Pandas also contains a command to produce a *density* plot.
* Run the code below to generate density plots for life expectancy and GDP

In [None]:
country_data['Life expectancy at birth 2010'].plot.density()
plt.show()

country_data['GDP per capita (US$)'].plot.density()
plt.show()

**Checkpoint**
> * What shape are the distributions for life expectancy and GDP (unimodal/bimodal and skewness)? 
> * Why do you think these quantities have distributions of this shape?
> * A density plot can appear to show negative values that are not possible for the data due to the smoothing of the function applied. Do any of these density plots show negative values and are they possible for the data?   
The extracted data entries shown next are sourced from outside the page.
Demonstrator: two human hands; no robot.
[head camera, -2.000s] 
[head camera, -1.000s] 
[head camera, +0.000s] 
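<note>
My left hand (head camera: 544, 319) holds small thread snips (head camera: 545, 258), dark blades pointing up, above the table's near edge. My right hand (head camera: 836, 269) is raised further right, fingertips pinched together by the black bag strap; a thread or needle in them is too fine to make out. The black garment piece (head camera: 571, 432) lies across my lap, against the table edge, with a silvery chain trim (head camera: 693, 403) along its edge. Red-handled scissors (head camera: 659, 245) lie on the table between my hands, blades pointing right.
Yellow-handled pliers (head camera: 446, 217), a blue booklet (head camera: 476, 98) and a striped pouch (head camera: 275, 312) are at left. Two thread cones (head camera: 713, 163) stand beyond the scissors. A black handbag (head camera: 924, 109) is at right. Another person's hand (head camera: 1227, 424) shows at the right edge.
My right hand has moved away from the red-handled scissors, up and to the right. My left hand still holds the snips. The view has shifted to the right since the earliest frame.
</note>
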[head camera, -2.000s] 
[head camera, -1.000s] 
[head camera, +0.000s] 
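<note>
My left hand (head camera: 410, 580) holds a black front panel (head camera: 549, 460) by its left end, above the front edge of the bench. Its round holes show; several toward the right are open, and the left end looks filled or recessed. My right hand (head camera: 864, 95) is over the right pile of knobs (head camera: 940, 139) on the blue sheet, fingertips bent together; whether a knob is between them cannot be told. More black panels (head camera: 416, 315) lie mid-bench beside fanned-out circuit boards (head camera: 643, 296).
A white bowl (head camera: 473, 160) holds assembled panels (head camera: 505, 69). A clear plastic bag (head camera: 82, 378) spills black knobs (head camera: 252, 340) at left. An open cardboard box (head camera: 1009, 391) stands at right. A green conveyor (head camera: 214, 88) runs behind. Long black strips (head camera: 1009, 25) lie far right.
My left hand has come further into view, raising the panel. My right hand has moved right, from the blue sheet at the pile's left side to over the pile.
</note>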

### Drawing scatter diagrams and hexagonal bin plots
Pandas can plot a scatter diagram of paired values from two fields defined using `x=` and `y=`
* Run the code below to generate the scatter diagram for life expectancy v GDP

In [None]:
# draw a scatter diagram for life expectancy v GDP
country_data.plot.scatter(x='GDP per capita (US$)', y='Life expectancy at birth 2010')
plt.show()

* In the box below write and run some code that will generate a scatter diagram for birth rate v GDP 

In [None]:
# draw a scatter diagram for birth rate per 1000 v GDP

Pandas can also generate *hexagonal bin plots*. These are similar to scatter plots but group the data into hexagons representing frequency.
* Run the code below to generate the hexagonal bin plot for life expectancy v GDP
* Explore changing the `gridsize`

In [None]:
# draw a hexagonal bin plot for life expectancy v GDP
country_data.plot.hexbin(x='GDP per capita (US$)', y='Life expectancy at birth 2010',gridsize=10, sharex=False)
plt.show()

* In the box below write and run some code that will generate a hexagonal bin plot for birth rate v GDP 

In [None]:
# draw a hexagonal bin plot for birth rate per 1000 v GDP

**Checkpoint**
> * Do these diagrams suggest a link between life expectancy and GDP or birth rate and GDP?


## Communicating the results
**Checkpoint**
> * Use the charts created to answer the initial problem: *Which factors affect the life expectancy for different countries?*
> * Are there any strengths or weaknesses in using histograms or density plots to display the shape of a distribution?
> * Was the scatter diagram or the hexagonal bin plot more useful in being able to display a link?